_WHAT YOU SHOULD DO:_ Please copy each line from the entries that contains the string "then".

_RECORDS FOR PROCESSING:_
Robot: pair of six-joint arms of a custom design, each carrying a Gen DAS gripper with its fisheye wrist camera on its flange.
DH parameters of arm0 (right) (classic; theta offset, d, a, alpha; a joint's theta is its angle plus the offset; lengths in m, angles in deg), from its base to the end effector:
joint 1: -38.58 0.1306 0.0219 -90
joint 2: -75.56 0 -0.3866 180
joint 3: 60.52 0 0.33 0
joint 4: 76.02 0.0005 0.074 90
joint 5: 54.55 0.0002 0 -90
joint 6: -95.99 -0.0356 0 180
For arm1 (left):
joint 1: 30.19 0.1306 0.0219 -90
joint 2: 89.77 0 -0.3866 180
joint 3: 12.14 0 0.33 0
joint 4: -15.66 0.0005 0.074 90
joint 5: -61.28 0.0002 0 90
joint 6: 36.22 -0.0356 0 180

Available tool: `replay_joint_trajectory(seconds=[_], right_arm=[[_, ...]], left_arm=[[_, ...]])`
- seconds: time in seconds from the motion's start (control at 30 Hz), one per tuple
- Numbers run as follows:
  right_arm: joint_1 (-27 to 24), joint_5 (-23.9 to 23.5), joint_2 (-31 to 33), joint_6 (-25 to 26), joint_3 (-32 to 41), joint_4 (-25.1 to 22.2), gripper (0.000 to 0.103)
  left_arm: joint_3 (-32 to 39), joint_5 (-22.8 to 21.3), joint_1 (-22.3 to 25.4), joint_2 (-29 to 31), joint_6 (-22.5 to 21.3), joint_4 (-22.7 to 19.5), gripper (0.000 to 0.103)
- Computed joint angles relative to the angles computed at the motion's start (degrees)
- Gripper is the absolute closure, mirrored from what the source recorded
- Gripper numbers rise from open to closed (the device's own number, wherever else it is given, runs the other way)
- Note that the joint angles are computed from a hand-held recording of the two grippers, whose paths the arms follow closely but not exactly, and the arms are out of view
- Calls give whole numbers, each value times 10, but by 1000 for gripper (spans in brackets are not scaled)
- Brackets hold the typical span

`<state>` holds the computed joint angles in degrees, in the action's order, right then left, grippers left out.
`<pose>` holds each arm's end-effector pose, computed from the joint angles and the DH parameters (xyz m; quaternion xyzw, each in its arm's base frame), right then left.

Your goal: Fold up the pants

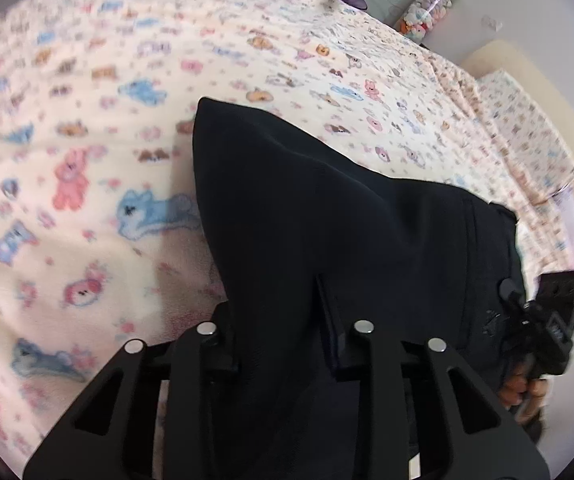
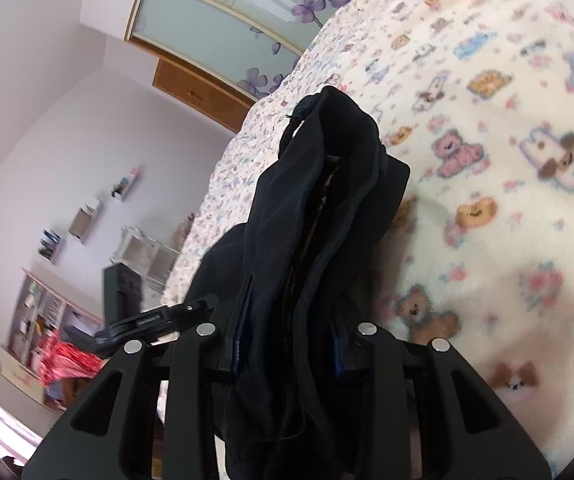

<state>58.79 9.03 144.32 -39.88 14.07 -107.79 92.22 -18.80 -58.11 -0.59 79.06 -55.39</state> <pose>0.2812 0.1199 0.4780 0.0651 0.8316 0.4439 0.3272 0.3467 -0.1912 0.5132 0.0473 0.9516 -0.2048 0.2244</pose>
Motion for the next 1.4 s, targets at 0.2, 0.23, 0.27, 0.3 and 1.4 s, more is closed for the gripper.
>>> replay_joint_trajectory(seconds=[0.2, 0.23, 0.27, 0.3, 1.4], right_arm=[[37, 69, 8, 56, 30, -36, 71], [37, 72, 9, 60, 30, -37, 71], [38, 77, 11, 62, 33, -40, 71], [40, 84, 12, 66, 36, -44, 71], [-49, 46, 41, 27, 58, 80, 73]], left_arm=[[10, -151, -69, -8, -11, -14, 83], [10, -183, -85, -10, -15, -14, 84], [8, -198, -92, -12, -15, -13, 84], [7, -218, -102, -14, -11, -12, 85], [108, -348, -157, 46, -52, 75, 90]])
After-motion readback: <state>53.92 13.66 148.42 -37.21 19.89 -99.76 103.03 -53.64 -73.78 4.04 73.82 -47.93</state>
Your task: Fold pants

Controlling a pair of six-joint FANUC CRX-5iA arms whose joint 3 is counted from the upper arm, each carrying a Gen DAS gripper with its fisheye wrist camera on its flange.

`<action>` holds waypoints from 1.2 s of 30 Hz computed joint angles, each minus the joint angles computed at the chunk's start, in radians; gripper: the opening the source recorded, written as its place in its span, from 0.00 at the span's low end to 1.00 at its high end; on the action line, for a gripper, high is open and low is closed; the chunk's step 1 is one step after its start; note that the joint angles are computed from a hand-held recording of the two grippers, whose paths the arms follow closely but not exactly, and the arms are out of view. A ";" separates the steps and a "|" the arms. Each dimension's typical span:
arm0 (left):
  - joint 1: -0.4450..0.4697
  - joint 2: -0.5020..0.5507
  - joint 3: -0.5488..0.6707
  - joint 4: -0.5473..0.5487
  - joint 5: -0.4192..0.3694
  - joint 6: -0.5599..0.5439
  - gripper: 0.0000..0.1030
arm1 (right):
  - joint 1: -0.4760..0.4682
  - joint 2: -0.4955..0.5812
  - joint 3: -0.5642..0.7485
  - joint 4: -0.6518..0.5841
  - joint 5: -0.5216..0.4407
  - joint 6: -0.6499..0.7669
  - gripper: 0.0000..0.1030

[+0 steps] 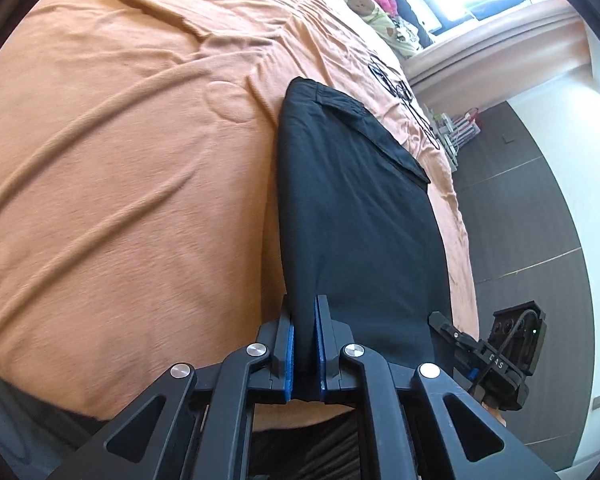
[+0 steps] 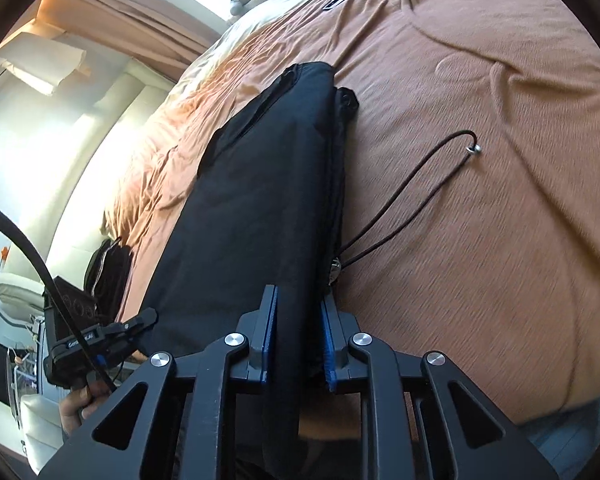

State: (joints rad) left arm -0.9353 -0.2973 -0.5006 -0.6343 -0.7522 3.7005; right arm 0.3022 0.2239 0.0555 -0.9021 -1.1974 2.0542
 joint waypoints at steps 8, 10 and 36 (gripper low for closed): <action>-0.028 -0.064 -0.054 0.009 -0.029 0.006 0.09 | 0.008 -0.043 -0.064 -0.025 -0.003 -0.018 0.15; -0.019 -0.078 -0.074 0.022 -0.018 0.004 0.09 | 0.000 -0.033 -0.055 -0.037 -0.029 -0.024 0.15; 0.374 -0.129 -0.181 0.393 0.130 -0.623 0.43 | -0.093 0.277 0.266 -0.226 -0.142 -0.102 0.50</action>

_SOLVED EXERCISE:_
`<state>` holds the computed joint angles in degrees, in the action's order, right then left, grippers left out.
`<pose>` holds each arm's end-effector pose, computed from the joint angles and the DH parameters (xyz m; quaternion xyzw, each in its arm's base frame), right then left.

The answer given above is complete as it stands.